In the data below, how many lines contain the string "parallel"? Reply with the number only.

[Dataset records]
++++
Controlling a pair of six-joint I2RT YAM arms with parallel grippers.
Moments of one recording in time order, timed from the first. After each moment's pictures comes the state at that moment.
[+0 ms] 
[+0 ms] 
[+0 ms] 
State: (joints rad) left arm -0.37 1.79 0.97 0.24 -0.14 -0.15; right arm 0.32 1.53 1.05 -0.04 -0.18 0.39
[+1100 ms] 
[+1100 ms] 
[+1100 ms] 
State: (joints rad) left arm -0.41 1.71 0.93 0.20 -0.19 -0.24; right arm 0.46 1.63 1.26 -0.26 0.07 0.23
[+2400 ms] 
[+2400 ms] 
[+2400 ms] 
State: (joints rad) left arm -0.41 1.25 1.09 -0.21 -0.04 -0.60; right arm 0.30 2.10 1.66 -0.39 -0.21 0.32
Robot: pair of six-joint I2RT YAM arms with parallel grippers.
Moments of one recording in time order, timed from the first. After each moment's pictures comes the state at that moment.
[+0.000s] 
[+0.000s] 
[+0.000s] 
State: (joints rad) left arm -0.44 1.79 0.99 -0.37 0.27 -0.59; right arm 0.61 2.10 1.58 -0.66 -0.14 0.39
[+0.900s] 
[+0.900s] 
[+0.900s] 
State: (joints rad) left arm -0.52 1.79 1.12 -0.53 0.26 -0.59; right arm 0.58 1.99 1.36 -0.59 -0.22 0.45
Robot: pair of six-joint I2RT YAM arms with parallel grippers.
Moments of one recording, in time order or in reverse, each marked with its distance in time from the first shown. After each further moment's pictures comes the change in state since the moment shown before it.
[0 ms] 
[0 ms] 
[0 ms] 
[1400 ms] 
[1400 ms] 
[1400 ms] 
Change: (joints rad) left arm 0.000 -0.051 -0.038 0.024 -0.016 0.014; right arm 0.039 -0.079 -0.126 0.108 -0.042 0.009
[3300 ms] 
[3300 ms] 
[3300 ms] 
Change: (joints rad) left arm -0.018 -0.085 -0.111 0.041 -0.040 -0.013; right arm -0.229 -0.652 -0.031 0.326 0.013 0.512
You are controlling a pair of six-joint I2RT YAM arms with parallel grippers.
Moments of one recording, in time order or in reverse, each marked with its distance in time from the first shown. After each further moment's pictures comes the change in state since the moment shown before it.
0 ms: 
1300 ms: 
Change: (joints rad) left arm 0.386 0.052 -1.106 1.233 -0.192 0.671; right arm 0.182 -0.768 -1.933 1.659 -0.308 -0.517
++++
EXERCISE RESULT>
4